Aim of the task: A single number is the answer: the count of lines in these records with "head" in them.

------

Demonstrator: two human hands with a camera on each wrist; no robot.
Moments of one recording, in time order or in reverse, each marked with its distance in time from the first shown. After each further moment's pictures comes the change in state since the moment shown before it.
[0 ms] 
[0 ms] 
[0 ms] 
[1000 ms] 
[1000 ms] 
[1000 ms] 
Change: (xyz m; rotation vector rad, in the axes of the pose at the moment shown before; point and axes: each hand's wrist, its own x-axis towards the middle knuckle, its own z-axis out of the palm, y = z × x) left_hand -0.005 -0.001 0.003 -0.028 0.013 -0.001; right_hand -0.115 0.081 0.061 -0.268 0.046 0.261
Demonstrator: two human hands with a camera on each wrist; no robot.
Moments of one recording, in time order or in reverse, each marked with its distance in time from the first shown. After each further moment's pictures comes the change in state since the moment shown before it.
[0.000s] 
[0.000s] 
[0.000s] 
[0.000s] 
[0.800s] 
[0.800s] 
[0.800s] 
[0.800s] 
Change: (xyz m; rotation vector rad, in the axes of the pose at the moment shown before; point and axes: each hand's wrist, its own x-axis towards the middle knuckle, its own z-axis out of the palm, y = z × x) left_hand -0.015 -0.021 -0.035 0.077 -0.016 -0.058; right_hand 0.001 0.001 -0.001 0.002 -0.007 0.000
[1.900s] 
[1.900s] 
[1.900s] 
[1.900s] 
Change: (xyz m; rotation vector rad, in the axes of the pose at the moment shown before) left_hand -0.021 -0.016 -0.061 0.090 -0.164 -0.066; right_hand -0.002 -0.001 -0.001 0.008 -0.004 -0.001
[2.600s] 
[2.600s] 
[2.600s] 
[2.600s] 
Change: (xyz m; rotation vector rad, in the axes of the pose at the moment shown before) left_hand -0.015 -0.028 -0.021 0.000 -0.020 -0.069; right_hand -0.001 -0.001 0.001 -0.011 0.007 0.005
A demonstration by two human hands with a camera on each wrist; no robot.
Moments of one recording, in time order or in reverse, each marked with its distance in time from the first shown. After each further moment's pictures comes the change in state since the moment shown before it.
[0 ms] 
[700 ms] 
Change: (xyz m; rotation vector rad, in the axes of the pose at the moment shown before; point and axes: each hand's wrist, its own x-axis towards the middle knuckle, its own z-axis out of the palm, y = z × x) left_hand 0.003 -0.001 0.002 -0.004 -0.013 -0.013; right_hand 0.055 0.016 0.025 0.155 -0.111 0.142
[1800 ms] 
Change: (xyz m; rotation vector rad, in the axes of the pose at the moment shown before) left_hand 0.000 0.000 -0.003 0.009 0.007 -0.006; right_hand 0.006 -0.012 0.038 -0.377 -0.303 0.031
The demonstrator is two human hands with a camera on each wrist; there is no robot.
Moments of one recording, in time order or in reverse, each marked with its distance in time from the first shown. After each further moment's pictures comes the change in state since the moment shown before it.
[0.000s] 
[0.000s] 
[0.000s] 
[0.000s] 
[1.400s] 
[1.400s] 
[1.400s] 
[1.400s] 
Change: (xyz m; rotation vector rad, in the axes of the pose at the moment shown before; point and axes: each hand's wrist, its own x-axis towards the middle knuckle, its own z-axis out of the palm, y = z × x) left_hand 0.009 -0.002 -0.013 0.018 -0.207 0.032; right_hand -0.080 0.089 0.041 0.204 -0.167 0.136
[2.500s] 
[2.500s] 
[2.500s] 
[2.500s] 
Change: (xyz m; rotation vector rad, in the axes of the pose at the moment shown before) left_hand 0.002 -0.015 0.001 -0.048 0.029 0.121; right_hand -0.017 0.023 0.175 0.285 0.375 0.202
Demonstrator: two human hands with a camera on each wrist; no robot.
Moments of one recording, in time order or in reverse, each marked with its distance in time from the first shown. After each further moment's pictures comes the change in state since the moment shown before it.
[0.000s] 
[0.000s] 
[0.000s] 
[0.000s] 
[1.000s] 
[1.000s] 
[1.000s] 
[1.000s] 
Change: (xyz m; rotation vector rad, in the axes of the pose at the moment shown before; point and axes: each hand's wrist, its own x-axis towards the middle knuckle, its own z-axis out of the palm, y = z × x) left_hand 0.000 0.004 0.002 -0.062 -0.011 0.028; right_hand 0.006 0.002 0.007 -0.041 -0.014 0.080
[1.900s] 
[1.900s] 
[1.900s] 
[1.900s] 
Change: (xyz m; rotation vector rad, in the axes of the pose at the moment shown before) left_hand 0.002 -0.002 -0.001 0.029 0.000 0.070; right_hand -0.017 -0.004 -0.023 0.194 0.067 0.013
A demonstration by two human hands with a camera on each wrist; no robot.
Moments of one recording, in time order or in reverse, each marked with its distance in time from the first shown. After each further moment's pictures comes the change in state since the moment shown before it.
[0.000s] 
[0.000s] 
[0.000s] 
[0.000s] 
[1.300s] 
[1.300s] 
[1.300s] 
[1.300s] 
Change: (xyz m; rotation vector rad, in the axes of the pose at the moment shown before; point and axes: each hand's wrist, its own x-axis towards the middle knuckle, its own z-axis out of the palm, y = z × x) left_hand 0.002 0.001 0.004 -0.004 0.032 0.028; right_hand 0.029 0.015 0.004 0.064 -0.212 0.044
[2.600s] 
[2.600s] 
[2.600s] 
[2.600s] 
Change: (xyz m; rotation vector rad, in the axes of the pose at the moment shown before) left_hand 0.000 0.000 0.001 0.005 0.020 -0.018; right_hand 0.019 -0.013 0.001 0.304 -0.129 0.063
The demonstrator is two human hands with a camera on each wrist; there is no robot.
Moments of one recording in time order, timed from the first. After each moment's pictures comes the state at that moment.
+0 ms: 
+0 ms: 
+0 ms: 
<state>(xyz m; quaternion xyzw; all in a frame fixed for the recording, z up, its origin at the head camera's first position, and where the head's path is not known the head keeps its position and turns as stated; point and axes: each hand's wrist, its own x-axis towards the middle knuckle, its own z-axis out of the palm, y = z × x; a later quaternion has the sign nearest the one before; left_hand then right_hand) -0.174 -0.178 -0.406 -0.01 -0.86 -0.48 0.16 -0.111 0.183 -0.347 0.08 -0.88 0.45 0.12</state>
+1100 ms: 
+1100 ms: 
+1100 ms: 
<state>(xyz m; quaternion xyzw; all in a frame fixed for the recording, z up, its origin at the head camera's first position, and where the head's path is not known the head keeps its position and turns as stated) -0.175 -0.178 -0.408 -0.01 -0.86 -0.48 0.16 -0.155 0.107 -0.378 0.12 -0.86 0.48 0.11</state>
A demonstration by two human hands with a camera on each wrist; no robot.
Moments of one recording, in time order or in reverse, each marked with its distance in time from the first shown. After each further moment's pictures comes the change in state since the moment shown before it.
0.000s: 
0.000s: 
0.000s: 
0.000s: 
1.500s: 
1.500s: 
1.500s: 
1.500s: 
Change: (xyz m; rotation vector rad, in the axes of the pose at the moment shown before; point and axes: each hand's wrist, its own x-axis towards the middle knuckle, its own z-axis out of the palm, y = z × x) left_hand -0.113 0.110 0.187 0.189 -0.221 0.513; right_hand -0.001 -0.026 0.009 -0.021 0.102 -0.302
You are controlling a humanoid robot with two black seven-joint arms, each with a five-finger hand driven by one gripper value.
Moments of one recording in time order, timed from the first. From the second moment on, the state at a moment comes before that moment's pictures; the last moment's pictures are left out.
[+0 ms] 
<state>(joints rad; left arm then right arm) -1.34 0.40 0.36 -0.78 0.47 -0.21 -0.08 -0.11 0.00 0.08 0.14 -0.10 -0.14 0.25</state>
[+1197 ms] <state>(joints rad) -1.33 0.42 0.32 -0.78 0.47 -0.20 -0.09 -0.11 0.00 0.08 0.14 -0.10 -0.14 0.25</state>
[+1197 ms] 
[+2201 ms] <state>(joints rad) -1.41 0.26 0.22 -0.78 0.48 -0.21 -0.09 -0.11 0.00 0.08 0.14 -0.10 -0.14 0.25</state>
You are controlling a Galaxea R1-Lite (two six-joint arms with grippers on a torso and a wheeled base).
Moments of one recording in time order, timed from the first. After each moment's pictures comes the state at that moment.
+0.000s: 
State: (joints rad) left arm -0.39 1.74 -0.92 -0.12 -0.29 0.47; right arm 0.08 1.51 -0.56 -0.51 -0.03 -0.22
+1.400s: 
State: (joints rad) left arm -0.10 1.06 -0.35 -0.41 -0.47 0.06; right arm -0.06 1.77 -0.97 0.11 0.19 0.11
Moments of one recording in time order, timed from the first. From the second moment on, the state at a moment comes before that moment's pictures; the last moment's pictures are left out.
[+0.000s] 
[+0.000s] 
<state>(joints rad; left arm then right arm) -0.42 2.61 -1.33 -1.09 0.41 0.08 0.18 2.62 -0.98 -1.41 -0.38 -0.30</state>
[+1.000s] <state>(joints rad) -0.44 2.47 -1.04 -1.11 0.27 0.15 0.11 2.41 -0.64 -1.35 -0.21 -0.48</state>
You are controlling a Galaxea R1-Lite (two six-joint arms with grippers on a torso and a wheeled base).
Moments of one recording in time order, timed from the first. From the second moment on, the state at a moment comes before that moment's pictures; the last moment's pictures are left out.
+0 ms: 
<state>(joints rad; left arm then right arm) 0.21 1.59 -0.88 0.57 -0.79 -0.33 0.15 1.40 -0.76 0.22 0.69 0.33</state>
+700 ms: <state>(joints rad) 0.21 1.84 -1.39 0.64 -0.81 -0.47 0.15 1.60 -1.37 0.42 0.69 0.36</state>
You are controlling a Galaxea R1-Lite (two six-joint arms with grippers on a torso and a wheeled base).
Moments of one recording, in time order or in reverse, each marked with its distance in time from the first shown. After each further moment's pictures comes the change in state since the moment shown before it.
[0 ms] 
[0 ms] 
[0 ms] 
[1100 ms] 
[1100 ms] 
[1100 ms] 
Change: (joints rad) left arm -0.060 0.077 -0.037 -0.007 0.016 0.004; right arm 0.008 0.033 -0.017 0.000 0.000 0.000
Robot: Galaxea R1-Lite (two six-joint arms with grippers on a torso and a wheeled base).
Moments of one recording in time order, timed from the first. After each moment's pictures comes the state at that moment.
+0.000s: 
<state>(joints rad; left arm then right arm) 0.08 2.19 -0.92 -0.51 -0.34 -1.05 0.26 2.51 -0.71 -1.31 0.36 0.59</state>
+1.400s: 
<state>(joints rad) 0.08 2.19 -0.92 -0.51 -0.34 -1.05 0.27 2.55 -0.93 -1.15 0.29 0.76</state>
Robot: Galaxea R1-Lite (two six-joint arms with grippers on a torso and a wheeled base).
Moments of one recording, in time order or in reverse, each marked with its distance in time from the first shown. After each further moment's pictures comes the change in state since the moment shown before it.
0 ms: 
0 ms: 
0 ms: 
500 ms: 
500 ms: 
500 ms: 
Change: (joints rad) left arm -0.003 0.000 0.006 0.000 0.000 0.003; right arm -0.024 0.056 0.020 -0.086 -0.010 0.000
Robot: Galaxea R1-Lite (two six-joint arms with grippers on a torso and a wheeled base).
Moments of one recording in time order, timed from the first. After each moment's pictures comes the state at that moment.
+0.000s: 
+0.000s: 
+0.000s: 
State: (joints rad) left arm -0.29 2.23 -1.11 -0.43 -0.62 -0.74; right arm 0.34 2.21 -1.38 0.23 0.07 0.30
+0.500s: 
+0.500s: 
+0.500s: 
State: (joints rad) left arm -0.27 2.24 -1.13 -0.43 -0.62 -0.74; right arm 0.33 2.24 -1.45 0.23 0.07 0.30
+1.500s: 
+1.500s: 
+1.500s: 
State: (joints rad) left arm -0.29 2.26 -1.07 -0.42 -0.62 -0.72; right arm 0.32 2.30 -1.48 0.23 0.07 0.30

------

Answer to the exercise: 2